Inhalt und Aufbau des Studiums
Studienprofil
Das Studium am Institut für Sportwissenschaft der Leibniz Universität Hannover besteht vorrangig und zu etwa gleichen Teilen aus Vorlesungen beziehungsweise Seminaren zu sportwissenschaftlichen Teildisziplinen und praxisorientierten Veranstaltungen zur Didaktik und Methodik der Sportarten. Ergänzend sind Projekte, Praktika und Exkursionen zu absolvieren.
Die fachwissenschaftlichen Veranstaltungen lassen sich den vier Arbeitsbereichen „Sport und Bewegung / Training“, „Sport und Erziehung“, „Sport und Gesellschaft“ und „Sport und Gesundheit“ zuordnen. Die Ausbildung im Bereich „Sport und Gesundheit“ wird derzeit durch einen Kooperationsvertrag mit der Medizinischen Hochschule Hannover geregelt.
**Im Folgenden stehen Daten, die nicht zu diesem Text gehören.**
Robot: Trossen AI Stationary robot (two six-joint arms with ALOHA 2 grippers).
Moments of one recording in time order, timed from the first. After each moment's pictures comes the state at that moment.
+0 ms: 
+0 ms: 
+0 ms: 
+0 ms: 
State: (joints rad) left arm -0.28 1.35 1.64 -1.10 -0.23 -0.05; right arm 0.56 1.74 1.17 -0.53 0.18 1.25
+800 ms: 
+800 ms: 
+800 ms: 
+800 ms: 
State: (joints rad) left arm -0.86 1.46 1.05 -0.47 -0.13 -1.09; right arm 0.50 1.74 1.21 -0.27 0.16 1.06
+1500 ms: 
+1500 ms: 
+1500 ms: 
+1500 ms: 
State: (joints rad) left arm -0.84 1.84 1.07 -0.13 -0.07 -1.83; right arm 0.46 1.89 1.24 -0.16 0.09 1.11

Die Ausbildung in der Didaktik und Methodik der Sportarten beinhaltet zum Beispiel „Spielen“, „Auf Rädern und Rollen“ oder „Laufen, Springen, Werfen“. Diese Lehrveranstaltungen werden als Einführungen beziehungsweise Vertiefungen angeboten und bauen aufeinander auf.
Studiendauer
-
Regelstudienzeit: 6 Semester
Studieninhalt
Sportstudierende lernen, sich mit fachwissenschaftlich relevanten Fragestellungen des Sports zu beschäftigen und diese zu bearbeiten. Die fachwissenschaftlichen Lehrveranstaltungen sind den vier Arbeitsbereichen des Instituts zugeordnet. So sind in der Regel zunächst Einführungsvorlesungen in den Bereichen „Sport und Bewegung/Training“, „Sport und Erziehung“, „Sport und Gesellschaft“ und „Sport und Gesundheit“ zu absolvieren, bevor in vertiefenden Lehrveranstaltungen Aspekte aus diesen Bereichen eingehender bearbeitet werden.
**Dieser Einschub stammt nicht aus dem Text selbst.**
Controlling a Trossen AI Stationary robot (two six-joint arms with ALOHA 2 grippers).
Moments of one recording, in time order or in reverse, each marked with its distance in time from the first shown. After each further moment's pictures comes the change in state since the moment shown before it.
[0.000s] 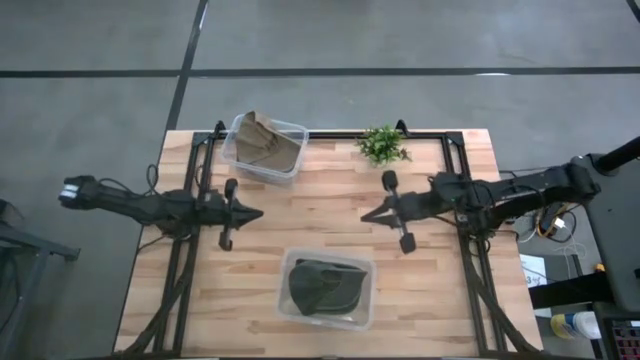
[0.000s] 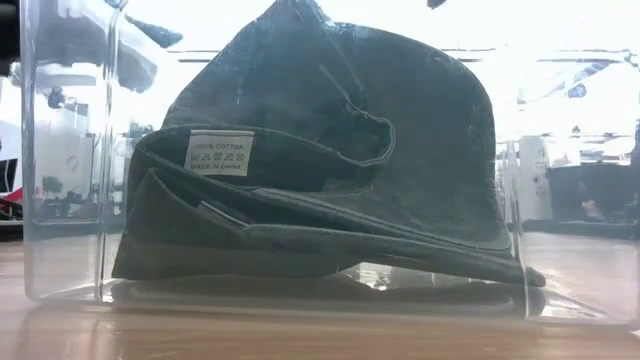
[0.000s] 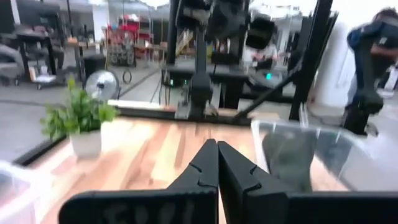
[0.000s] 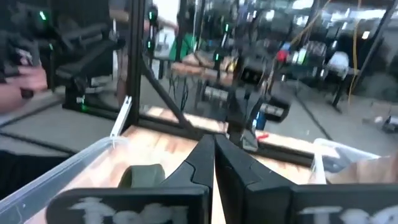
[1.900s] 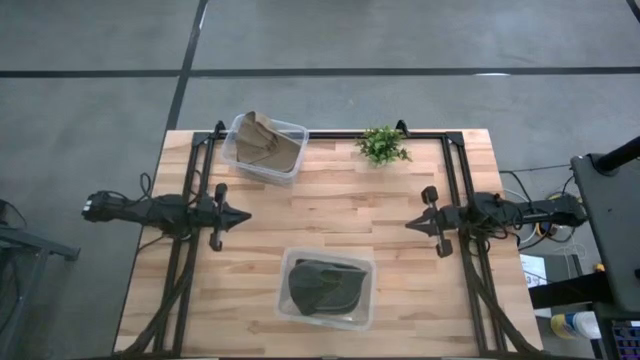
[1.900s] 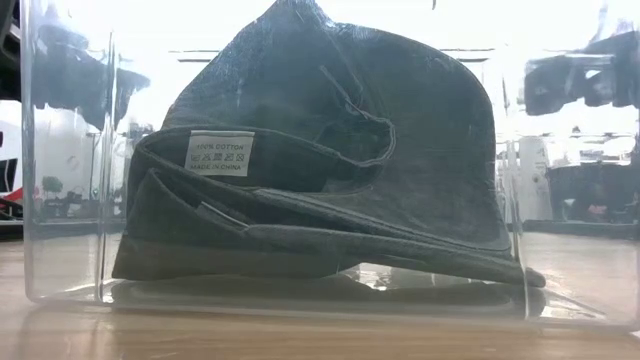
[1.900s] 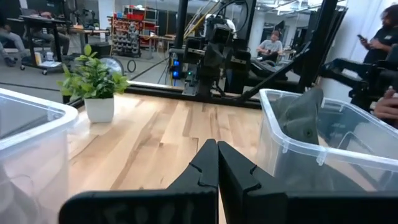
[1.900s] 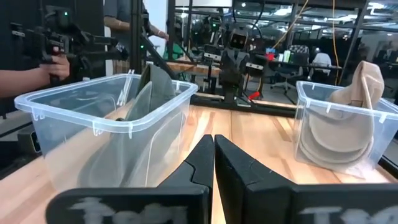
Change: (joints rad) left arm -0.001 -0.457 -0.162 -0.376 -0.024 -0.040; right arm -0.027 -0.966 -0.769 -0.115 0.022 0.067
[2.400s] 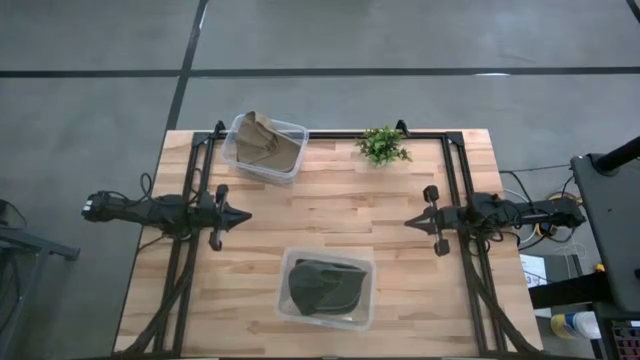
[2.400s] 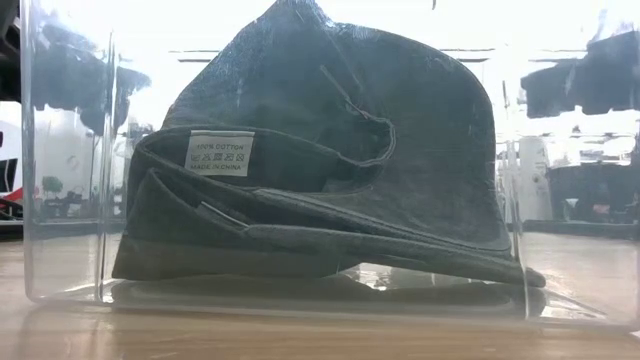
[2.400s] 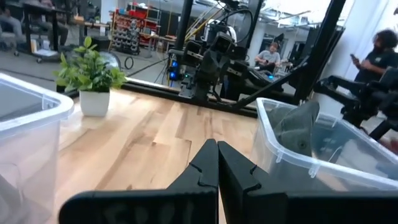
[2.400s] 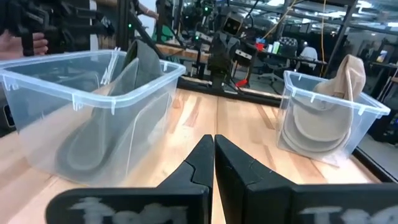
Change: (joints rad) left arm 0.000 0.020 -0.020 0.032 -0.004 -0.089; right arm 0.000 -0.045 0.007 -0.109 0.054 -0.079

In der didaktisch-methodischen Ausbildung lernen unsere Studierenden unterschiedliche Sportarten und Bewegungsformen kennen und reflektieren. Sie erweitern darin ihre bisherigen Erfahrungen und eignen sich spezifische Bewegungsfertigkeiten neu an. Zudem erfolgt dieser Teil der Ausbildung in einem engen Theorie-Praxis-Verbund und berücksichtigt stets auch Fragen zur Vermittlung des Sports. Weiterhin können sich Studierende auf Exkursionen (zum Beispiel Klettern, Schneesport, Wellenreiten oder Wildwasser) auch mit Sportarten außerhalb des Hochschulortes vertraut machen.
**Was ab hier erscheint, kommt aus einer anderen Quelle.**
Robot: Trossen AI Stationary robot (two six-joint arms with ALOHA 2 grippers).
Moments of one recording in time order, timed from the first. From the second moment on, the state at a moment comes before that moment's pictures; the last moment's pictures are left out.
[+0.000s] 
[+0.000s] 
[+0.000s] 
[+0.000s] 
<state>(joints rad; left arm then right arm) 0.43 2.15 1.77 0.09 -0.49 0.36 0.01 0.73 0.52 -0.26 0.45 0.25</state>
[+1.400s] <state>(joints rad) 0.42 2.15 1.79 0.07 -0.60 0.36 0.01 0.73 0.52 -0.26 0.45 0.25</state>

In Praktika lernen die Studierenden mögliche spätere Berufsfelder kennen, sammeln Praxiserfahrungen und knüpfen gegebenenfalls erste Kontakte für ihre berufliche Zukunft.
Prüfungsordnungen
Dem Studium liegen bestimmte Ordnungen und Richtlinien zu Grunde.
Dabei geht es im Wesentlichen darum, den inhaltlichen Aufbau des Studiums und die für den Studienabschluss zu erbringenden Leistungen festzulegen, z. B. werden dort die Pflicht-/ Wahl-Fächer geregelt und Informationen über Prüfungsmodalitäten bereitgestellt.
Für das Fach Sport als Teilbereich eines anderen Studiengangs finden Sie die Prüfungsordnungen in den Online-Informationen zu dem entsprechenden Studiengang.
Praktikum
Im Bachelorstudium müssen zwei jeweils vierwöchige Praktika abgeleistet werden. Studierende, die einen Masterstudiengang für das Lehramt anschließen wollen, müssen eines der Praktika in der Schule ableisten. Das zweite Praktikum können Studierende des Faches Sport in Sportvereinen oder Sportverbänden absolvieren. Wer bereits über eine mindestens einjährige (ehrenamtliche) Tätigkeit in Sportorganisationen verfügt, kann diese als Ersatzleistung für das sogenannte Vereinspraktikum anrechnen lassen. Im Master folgt ein weiteres schulbezogenes Praktikum.
Auslandsaufenthalt
Ein Auslandsaufenthalt ist nicht verpflichtend, wird jedoch begrüßt und im Rahmen des ERASMUS-Programms der Europäischen Union (finanziell) gefördert. Hierzu bestehen derzeit Kooperationsverträge des Instituts mit Hochschulen in Coimbra, Las Palmas, Krakau, Posen, Prag, Sevilla, Warschau und Wien.